→ EXERCISE MATERIALS:
-- Opening Marker --

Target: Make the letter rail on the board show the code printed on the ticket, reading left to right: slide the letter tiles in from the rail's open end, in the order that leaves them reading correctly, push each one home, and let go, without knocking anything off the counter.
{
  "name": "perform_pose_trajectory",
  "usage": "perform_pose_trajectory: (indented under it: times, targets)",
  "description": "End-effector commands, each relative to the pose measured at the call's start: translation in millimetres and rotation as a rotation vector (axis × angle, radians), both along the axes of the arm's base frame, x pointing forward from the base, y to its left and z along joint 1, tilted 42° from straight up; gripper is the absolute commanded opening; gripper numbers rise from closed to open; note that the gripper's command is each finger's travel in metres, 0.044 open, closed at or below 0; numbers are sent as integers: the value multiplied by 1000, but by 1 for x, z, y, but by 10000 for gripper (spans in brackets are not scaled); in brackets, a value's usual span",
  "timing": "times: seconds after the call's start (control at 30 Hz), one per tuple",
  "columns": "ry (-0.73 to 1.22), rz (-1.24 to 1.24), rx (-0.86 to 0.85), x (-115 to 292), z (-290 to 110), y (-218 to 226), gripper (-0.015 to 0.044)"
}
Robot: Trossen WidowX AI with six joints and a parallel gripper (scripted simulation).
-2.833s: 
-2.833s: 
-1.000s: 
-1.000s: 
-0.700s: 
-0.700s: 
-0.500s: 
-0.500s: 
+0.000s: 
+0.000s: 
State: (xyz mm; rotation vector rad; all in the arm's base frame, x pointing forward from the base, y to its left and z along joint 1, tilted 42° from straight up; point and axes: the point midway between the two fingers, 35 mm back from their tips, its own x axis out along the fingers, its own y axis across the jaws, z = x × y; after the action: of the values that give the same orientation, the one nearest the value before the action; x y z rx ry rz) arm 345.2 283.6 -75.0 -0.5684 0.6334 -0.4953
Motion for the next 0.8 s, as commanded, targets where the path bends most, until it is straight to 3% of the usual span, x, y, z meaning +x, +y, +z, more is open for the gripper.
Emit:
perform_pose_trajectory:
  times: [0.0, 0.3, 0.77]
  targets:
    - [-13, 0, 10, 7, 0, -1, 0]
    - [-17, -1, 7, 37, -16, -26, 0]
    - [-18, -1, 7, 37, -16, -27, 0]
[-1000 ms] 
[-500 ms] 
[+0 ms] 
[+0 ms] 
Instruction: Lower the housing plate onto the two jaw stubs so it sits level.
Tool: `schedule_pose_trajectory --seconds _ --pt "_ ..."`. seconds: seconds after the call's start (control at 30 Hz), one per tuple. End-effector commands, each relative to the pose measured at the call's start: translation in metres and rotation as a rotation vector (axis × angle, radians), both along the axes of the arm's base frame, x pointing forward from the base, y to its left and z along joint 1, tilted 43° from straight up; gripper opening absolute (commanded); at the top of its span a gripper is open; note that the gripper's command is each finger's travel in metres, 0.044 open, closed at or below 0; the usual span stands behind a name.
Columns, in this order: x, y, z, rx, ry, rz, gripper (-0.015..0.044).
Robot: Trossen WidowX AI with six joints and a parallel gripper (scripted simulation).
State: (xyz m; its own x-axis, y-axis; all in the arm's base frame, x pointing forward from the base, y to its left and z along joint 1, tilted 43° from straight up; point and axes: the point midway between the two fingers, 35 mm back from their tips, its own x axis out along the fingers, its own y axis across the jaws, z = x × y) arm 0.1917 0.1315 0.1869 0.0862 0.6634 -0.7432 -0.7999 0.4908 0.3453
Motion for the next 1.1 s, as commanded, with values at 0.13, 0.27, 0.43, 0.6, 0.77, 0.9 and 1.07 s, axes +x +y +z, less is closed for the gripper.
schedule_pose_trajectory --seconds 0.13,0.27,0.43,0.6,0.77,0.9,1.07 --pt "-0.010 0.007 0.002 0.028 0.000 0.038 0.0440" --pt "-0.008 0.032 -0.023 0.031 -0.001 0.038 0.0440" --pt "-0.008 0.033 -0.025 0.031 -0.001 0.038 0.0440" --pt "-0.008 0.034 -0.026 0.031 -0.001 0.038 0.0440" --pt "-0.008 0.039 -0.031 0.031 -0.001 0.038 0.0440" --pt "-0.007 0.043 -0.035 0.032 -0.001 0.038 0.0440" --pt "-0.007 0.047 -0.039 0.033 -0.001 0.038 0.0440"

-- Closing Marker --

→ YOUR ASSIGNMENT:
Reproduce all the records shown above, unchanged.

→ WORKED SOLUTION:
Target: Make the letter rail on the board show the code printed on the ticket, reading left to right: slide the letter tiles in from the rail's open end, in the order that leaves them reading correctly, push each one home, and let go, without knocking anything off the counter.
{
  "name": "perform_pose_trajectory",
  "usage": "perform_pose_trajectory: (indented under it: times, targets)",
  "description": "End-effector commands, each relative to the pose measured at the call's start: translation in millimetres and rotation as a rotation vector (axis × angle, radians), both along the axes of the arm's base frame, x pointing forward from the base, y to its left and z along joint 1, tilted 42° from straight up; gripper is the absolute commanded opening; gripper numbers rise from closed to open; note that the gripper's command is each finger's travel in metres, 0.044 open, closed at or below 0; numbers are sent as integers: the value multiplied by 1000, but by 1 for x, z, y, but by 10000 for gripper (spans in brackets are not scaled); in brackets, a value's usual span",
  "timing": "times: seconds after the call's start (control at 30 Hz), one per tuple",
  "columns": "ry (-0.73 to 1.22), rz (-1.24 to 1.24), rx (-0.86 to 0.85), x (-115 to 292), z (-290 to 110), y (-218 to 226), gripper (-0.015 to 0.044)"
}
Robot: Trossen WidowX AI with six joints and a parallel gripper (scripted simulation).
-2.833s: 
-2.833s: 
-1.000s: 
-1.000s: 
-0.700s: 
-0.700s: 
-0.500s: 
-0.500s: 
+0.000s: 
+0.000s: 
State: (xyz mm; rotation vector rad; all in the arm's base frame, x pointing forward from the base, y to its left and z along joint 1, tilted 42° from straight up; point and axes: the point midway between the two fingers, 35 mm back from their tips, its own x axis out along the fingers, its own y axis across the jaws, z = x × y; after the action: of the values that give the same orientation, the one nearest the value before the action; x y z rx ry rz) arm 345.2 283.6 -75.0 -0.5684 0.6334 -0.4953
Motion for the next 0.8 s, as commanded, targets where the path bends most, until it is straight to 3% of the usual span, x, y, z meaning +x, +y, +z, more is open for the gripper.
Emit:
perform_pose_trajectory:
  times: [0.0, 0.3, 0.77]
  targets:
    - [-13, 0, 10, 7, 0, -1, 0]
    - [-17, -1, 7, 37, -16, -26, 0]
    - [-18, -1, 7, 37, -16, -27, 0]
[-1000 ms] 
[-500 ms] 
[+0 ms] 
[+0 ms] 
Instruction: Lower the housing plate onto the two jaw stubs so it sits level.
Tool: `schedule_pose_trajectory --seconds _ --pt "_ ..."`. seconds: seconds after the call's start (control at 30 Hz), one per tuple. End-effector commands, each relative to the pose measured at the call's start: translation in metres and rotation as a rotation vector (axis × angle, radians), both along the axes of the arm's base frame, x pointing forward from the base, y to its left and z along joint 1, tilted 43° from straight up; gripper opening absolute (commanded); at the top of its span a gripper is open; note that the gripper's command is each finger's travel in metres, 0.044 open, closed at or below 0; the usual span stands behind a name.
Columns, in this order: x, y, z, rx, ry, rz, gripper (-0.015..0.044).
Robot: Trossen WidowX AI with six joints and a parallel gripper (scripted simulation).
State: (xyz m; its own x-axis, y-axis; all in the arm's base frame, x pointing forward from the base, y to its left and z along joint 1, tilted 43° from straight up; point and axes: the point midway between the two fingers, 35 mm back from their tips, its own x axis out along the fingers, its own y axis across the jaws, z = x × y) arm 0.1917 0.1315 0.1869 0.0862 0.6634 -0.7432 -0.7999 0.4908 0.3453
Motion for the next 1.1 s, as commanded, with values at 0.13, 0.27, 0.43, 0.6, 0.77, 0.9 and 1.07 s, axes +x +y +z, less is closed for the gripper.
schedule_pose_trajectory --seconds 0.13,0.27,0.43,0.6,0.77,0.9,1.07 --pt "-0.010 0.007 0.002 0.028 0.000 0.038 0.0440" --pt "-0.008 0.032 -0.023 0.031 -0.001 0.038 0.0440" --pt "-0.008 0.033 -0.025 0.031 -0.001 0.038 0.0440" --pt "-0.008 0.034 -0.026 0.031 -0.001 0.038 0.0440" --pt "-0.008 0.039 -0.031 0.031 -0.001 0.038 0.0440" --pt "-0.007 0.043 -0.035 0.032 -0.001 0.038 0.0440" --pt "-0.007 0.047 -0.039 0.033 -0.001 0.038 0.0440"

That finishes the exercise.